1849年大阪に出て、緒方洪庵の適塾で蘭学医学を学び、帰郷して家督を継ぎ19歳で藩医となりました。1854年江戸に出て洋学を学び、藩主に認められ、(このころには、英語・ドイツ語を習得)藩校明道館の学監となり、実学精神をとなえて学風を一新し、洋書習学所を設置し洋楽の積極的摂取に乗り出すと同時に、藩の重臣達と共に藩政改革を行い、物産振興の裏打ちによる、積極的開国貿易論を提唱し、攘夷開国論へ導くなど手腕を振るいました。

藩主松平慶永の側近者として京へ登り、将軍の後継ぎ問題や、幕府の外交政策について、大老の井伊直弼に反対したため(一橋慶喜の擁立と、開港説)、安政の大獄で訊問を受け、身分を越えた行為として死罪を申し渡され、江戸伝馬町の獄舎にて26歳の若さで処刑され、無念の死をとげました。
橋本左内は、中国の英雄岳飛を敬い、12歳の時に、自ら景岳と号した。
「獄中の作」 (安政六年)
  苦冤(くえん) 洗い難く 恨み禁じ難し
  俯すれば則ち悲痛 仰げば則ち吟ず
  昨夜 城中 霜始めて (お)つ
  誰か知る 松柏後凋の心
橋本左内のエピソード1
ある人の外傷がひどくなった時、いきなりやきごてを創部に当てようとしたので、隣人が諫めると、「化膿創の治し方は知らぬが、火傷の治し方なら知って居る故、先ず火傷にするのだ」と、言ったそうです。
橋本左内のエピソード2
松平春嶽公が「当藩には残念ながら人物が居らぬ」と嘆いた時、水戸藩の藤田東湖が、「橋本が居るではないか」と、若き左内を洞察していて、公をたしなめたそうである。

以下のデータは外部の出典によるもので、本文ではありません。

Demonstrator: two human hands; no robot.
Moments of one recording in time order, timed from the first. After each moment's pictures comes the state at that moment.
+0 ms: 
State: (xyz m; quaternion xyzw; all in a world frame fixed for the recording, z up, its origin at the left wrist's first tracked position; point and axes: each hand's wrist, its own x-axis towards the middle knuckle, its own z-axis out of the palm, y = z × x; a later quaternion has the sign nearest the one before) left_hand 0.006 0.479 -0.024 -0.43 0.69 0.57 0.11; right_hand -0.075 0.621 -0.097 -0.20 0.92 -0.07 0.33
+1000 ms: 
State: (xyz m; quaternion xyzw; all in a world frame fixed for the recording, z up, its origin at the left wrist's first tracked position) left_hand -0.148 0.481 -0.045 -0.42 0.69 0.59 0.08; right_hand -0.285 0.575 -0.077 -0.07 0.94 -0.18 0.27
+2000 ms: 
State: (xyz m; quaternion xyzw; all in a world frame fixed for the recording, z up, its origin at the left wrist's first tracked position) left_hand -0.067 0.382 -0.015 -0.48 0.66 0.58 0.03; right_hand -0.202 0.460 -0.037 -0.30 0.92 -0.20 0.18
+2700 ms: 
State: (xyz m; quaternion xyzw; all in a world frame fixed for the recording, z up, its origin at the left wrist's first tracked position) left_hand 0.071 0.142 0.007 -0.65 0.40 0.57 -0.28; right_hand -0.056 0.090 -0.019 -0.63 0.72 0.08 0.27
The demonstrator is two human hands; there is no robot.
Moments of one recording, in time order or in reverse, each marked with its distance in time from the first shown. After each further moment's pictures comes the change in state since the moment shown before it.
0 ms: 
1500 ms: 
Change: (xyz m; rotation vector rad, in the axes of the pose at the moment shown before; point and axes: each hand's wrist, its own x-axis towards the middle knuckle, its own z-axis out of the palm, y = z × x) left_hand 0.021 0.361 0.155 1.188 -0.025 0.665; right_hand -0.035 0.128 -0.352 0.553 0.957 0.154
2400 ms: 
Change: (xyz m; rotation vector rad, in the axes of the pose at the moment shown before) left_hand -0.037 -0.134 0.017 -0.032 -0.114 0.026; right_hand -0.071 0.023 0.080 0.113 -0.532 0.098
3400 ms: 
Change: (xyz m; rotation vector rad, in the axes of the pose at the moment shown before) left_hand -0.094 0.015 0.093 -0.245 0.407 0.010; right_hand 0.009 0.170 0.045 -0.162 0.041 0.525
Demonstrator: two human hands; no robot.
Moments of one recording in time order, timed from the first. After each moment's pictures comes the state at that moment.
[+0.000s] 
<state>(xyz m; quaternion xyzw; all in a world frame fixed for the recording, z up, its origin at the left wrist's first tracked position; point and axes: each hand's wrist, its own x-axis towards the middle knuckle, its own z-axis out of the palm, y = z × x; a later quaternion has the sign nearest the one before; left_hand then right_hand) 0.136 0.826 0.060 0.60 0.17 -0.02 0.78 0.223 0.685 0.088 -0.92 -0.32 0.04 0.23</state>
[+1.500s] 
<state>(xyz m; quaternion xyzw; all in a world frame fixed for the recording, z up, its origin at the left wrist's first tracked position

西郷隆盛でさえ、若き左内を対等に処遇し、左内の刑死を知った時、手紙の中で、左内の死について、次のように書いています。「橋本迄死刑に逢い候儀案外、悲憤千万堪え難き時世に御座候。」。そして、彼は城山で自決する時まで左内の手紙をふところに入れており、「橋本先生が生きて居られたらのう」と、云ったと言われています。
参考 啓発録(一部抜粋)(ちなみに、これは左内15歳のときの文章です)
一、「稚心を去る」
 稚とはすべて水くさき処ありて、物の熟して旨き味のなきを申すなり。この心毛ほどにても残り是れ有る時は、何事も上達致さず、とても天下の大豪傑と成る事は叶わぬ物にて候。
 一、「気を振ふ」
 気とは、人に負けぬ心立てありて、恥辱のことを無念に思ふ処より起る意気張りの事なり。(中略)位を望み、女色を好み、利に走り勢ひに付く事のみにふけり候処より、この人に負けぬ恥辱のことは堪えぬと申す、雄雄しき丈夫の心くだけなまり候。
 一、志を立つ
 志と申すは、書物にて大に発明致し候か、或ひは師友の講究に依り候か、或ひは自分患難憂苦に迫り候か、或ひは憤発激励致し候かの処より立ち定まり候。古より豪傑の士と申し候人とて、目四つ口二つこれあるにてはなし。皆その志大なると、逞しきとにより、遂には天下に大名を揚げ候なり。